Tuesday, November 15, 2016
Michael Andrews, painter
A common name, like mine, so he did not stand out among those of his peers at the Getty in its final day of London Calling, an exhibit of modern English painters. R.B. Kitaj's maladjusted collages, Lucien Freud's lumbering nudes, Francis Bacon's melting portraits, Frank Auerbach's layered coatings and Leon Kossoff's similarly sinuous patterns comprised a less realistic, more disturbed sense. I wondered, as four of the six were of Jewish descent, how that colored their reactions to life. Surely monographs have been written on this.
Michael Andrews took a softer, less angular or fractured view. I like the figurative attempts more. Like my favorite artists the previous generation from that post-WWII time and place, Stanley Spencer and Eric Gill, Andrews captured a rounded, if distorted gracefully or surprisingly, attitude in his figures. One falls, and laughs.
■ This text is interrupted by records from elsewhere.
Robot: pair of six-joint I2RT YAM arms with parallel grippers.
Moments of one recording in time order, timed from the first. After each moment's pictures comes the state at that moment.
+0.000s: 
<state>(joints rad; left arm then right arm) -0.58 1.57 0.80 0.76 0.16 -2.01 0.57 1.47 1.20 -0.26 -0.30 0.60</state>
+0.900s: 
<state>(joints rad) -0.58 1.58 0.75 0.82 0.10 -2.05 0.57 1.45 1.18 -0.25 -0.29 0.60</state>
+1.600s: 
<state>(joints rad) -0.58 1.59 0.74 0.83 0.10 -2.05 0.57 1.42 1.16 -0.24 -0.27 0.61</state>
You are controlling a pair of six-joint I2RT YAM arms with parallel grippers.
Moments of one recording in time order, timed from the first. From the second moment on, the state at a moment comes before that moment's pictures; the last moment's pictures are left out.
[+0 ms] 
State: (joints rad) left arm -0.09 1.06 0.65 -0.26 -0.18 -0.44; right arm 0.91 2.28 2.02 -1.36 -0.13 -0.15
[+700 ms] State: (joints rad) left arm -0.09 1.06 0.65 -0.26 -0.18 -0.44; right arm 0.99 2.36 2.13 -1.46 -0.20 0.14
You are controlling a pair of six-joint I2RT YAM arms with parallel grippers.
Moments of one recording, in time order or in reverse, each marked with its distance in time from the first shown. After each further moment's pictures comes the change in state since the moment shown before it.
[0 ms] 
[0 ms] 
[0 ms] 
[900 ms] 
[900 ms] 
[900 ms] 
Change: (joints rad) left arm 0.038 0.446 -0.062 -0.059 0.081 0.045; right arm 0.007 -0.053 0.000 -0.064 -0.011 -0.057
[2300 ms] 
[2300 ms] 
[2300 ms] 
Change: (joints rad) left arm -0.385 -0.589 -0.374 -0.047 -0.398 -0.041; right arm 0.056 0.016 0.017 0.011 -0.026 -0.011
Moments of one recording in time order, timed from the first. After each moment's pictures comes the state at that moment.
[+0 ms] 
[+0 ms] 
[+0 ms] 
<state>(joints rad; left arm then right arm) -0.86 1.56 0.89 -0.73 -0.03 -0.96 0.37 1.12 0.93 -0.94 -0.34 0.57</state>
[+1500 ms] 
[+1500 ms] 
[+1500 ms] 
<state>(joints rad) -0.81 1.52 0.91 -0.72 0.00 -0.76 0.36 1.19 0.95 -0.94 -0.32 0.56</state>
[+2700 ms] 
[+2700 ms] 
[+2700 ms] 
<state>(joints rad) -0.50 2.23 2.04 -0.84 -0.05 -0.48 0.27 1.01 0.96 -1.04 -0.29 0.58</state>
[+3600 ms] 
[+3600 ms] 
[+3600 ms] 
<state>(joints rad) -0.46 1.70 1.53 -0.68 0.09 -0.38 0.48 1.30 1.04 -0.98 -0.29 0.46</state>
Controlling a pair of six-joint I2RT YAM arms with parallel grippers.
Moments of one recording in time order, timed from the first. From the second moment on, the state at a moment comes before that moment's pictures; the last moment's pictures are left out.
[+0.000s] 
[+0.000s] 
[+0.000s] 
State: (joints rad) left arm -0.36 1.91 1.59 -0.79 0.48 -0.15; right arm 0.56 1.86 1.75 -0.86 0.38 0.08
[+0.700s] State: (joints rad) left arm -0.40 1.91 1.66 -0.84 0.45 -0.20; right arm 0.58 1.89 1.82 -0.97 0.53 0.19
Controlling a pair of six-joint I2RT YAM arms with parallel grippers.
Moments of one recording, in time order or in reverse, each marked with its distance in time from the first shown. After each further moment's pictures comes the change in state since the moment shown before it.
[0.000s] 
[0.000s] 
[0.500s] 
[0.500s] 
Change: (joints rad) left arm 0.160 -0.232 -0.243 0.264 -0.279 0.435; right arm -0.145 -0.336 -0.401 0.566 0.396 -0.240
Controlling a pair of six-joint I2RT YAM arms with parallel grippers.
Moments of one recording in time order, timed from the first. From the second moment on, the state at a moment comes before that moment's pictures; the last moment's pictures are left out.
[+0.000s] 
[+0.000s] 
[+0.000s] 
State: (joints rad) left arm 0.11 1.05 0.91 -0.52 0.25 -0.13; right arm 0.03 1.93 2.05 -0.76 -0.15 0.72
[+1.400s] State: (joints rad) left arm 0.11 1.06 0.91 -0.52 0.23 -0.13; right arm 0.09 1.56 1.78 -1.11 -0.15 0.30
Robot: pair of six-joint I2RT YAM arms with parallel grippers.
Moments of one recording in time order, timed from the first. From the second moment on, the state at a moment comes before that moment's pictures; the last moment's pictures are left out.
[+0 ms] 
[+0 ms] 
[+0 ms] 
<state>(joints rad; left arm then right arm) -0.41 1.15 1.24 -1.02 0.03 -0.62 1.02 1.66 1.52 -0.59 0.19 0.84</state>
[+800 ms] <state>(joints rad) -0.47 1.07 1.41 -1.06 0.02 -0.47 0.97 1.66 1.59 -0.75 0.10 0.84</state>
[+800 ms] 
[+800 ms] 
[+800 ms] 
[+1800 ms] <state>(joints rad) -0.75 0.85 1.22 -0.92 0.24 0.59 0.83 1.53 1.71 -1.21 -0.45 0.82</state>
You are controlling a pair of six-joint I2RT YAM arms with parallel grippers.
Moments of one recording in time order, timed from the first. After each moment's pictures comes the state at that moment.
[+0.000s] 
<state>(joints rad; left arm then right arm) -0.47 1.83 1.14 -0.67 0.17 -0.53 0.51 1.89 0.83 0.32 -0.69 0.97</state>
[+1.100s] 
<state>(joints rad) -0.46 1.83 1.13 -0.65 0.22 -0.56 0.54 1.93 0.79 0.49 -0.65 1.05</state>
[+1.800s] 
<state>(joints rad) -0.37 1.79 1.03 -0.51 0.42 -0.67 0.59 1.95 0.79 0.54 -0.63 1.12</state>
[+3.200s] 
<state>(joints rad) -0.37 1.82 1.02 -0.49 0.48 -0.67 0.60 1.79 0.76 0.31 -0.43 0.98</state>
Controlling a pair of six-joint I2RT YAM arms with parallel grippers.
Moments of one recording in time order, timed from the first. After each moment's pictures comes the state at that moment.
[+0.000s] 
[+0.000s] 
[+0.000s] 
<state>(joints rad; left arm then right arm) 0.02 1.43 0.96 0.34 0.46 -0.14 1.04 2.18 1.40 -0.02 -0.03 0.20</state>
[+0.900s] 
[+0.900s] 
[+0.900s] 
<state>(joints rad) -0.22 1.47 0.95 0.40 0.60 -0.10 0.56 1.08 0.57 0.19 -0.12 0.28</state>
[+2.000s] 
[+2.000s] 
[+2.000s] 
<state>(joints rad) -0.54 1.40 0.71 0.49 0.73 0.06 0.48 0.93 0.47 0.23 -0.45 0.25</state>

This link shows most of the works on loan to the Getty from the Tate, although not the one I liked best. That one incorporated sand and ash. Painted near the artist's death, it integrated the earth and the elements, a stoic evocation of men. The Estuary, Mouth of the Thames at Essex's Canvey Island (1994-5) testifies to the dissolving of us all back into the primordial, after our brave, lonely shore stand. Like the figures here, we face the gap we came from, upright and gill-less, yet remembering the call of the ocean: air that invigorates, the tides that pound, the worms wriggling, the gulls aloft. That amniotic fluid, that salt smell, that ionic pulse we answer.